Slow cooked lamb empanadas with tahini dressing

Slow cooked lamb empanadas with tahini dressing

Slow cooked lamb empanadas with tahini dressing 1000 667 Chrissy Freer

Slow cooked lamb empanadas with tahini dressing

Prep time: 30 minutes
Cooking time: 4 hours
Makes: 12

Eating everything in moderation is the key t0 these extremely rich and mouth watering empanadas. They are perfect for a special occasion, when entertaining, or on a cold winters day. You can also make a quicker version version by swapping the pastry with bought short-crust pastry.

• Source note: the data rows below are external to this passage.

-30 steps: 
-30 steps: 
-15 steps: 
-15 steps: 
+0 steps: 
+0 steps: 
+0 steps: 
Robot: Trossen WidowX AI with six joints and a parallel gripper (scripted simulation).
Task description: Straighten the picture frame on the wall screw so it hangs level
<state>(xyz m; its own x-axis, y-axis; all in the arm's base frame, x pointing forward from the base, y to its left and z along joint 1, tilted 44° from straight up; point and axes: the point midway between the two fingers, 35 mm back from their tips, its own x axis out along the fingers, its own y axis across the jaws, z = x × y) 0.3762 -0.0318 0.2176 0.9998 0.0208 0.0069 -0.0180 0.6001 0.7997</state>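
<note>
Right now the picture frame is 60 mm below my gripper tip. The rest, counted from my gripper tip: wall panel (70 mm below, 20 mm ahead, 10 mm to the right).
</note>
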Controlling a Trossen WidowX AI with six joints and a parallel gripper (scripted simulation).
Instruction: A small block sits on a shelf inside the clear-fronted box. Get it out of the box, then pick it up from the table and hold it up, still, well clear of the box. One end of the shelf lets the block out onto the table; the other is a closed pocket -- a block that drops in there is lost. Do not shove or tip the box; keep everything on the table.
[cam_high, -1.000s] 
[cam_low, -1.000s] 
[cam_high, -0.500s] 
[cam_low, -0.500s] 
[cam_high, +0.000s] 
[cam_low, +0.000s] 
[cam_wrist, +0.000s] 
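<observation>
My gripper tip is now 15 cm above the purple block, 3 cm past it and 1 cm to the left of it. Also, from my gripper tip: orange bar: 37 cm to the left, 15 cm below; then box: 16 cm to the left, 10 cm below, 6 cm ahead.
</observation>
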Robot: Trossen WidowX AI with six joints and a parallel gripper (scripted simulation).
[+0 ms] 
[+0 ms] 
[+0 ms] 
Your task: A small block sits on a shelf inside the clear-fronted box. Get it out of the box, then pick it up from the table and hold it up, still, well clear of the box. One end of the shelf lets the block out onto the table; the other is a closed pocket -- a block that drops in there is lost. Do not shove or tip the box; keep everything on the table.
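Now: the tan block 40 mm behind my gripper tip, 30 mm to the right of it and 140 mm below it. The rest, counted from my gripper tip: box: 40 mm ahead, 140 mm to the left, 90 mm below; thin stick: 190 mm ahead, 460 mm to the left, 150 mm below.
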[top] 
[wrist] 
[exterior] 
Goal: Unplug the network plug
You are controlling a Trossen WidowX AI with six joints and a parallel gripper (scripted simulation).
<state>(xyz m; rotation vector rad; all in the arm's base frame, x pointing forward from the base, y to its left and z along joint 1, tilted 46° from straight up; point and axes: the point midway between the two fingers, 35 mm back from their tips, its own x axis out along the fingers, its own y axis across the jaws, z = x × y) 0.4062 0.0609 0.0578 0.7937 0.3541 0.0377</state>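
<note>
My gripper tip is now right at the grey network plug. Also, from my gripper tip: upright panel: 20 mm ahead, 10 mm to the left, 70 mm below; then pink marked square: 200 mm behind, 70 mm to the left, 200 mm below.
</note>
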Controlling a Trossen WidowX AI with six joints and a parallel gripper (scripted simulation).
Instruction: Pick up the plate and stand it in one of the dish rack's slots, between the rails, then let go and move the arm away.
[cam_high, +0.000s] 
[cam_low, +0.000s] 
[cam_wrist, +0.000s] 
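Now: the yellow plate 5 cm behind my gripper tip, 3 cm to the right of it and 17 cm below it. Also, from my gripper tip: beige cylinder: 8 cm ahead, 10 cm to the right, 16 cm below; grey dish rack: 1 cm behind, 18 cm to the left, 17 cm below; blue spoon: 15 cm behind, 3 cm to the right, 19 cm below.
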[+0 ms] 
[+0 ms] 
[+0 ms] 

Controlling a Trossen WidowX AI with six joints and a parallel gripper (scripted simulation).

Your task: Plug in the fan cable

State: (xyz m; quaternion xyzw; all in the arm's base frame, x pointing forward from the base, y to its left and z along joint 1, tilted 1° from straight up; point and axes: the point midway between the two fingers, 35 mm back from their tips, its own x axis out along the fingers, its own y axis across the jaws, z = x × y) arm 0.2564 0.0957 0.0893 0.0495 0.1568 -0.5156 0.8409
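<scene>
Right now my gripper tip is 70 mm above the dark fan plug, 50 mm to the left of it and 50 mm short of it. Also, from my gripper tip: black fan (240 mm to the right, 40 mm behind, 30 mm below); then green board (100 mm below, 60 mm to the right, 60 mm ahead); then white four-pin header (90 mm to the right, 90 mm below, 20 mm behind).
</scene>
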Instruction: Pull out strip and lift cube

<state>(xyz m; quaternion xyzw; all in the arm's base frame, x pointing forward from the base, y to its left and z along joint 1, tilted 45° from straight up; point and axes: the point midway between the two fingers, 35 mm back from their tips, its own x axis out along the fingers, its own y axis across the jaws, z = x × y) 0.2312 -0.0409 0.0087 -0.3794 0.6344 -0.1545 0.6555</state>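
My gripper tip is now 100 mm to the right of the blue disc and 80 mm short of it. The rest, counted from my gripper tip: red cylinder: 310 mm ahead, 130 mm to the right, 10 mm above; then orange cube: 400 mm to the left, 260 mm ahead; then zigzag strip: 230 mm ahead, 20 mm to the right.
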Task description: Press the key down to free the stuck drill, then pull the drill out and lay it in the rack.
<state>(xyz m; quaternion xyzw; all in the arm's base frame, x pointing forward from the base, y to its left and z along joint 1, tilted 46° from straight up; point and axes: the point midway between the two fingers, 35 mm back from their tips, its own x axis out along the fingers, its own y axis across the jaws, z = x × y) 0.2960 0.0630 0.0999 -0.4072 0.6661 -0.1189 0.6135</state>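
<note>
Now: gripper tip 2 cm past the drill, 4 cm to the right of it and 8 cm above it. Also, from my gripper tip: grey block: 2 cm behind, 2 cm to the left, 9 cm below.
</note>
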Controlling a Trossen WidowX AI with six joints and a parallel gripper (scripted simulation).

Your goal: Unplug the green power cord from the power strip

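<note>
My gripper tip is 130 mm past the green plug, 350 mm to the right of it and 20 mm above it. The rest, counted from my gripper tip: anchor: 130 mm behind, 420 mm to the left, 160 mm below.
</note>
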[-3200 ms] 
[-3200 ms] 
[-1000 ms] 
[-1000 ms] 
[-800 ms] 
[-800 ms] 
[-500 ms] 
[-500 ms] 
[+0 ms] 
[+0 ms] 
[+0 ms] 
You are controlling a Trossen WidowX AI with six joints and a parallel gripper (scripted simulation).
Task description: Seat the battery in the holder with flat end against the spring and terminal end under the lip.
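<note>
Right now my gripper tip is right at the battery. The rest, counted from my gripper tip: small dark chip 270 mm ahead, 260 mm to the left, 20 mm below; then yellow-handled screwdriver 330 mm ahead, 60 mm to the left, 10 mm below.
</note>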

chrissy freer byron bay nutritionist slow cooked lamb empanadas

Ingredients

  • Slow cooked lamb
  • 1.2kg deboned lamb shoulder
  • 1 red onion, finely chopped
  • 3 garlic cloves, crushed
  • 2 teaspoons ground cumin
  • 400g tin diced tomatoes
  • ½ cup (125ml) chicken stock
  • 1 tbs honey

Pastry

  • 250g (2 cups) plain flour
  •  1 teaspoon salt
  •  60ml (1/4 cup) olive oil
  •  1 egg yolk
  •  1 egg, lightly beaten, to brush

Tahini dipping sauce

  • ¾ cup (185ml) thick Greek yoghurt
  • 1 tbs tahini
  • 1 tbs lemon juice.

Method

1. Preheat oven to 160°C or 140°C fan forced. Heat a large frying pan over a high heat. Cook lamb, for 2 minutes each side or until browned. Transfer to a large deep roasting tray. Return pan to a medium heat, add onion, cook stirring occasionally for 3-4 minutes. Add garlic and cumin, cook for 1 minute more. Add tomatoes, stock and honey, bring to the boil.
2. Pour tomato mixture over lamb. Cover entire tray with 2 layers of foil. Place in oven and roast for 21/2-3 hours or until meat is extremely tender and can be shredded with a fork. Set aside to cool slightly, then coarsely shred meat and return to sauce. Set aside to cool.
3. To make the pastry place the flour and salt into a large bowl. Add the oil, egg yolk and 125ml (1/2 cup) iced water. Mix with a fork until the mixture comes together. Gather dough together, transfer to a lightly floured surface. Knead until smooth and elastic. Divide dough into 12 balls, cover with a clean damp cloth and set aside to rest for 1 hour.
 4. Roll each ball of pastry out on a lightly floured surface into a 16cm diameter circle. Spread ⅓ -½ cup of the filling over one half of the pastry. Brush edges with water and fold over pastry to form a semi circle. Press edges of pastry together with a fork. Repeat with remaining pastry and filling. Brush tops with a little beaten egg.
5. Preheat oven to 200°C or 180°C fan forced. Place empanadas on 2 large baking trays lined with baking paper. Bake for 25-30 minutes, or until golden. Meanwhile to make dipping sauce, place all ingredients in a small bowl and stir to combine. Serve warm with tahini dipping sauce.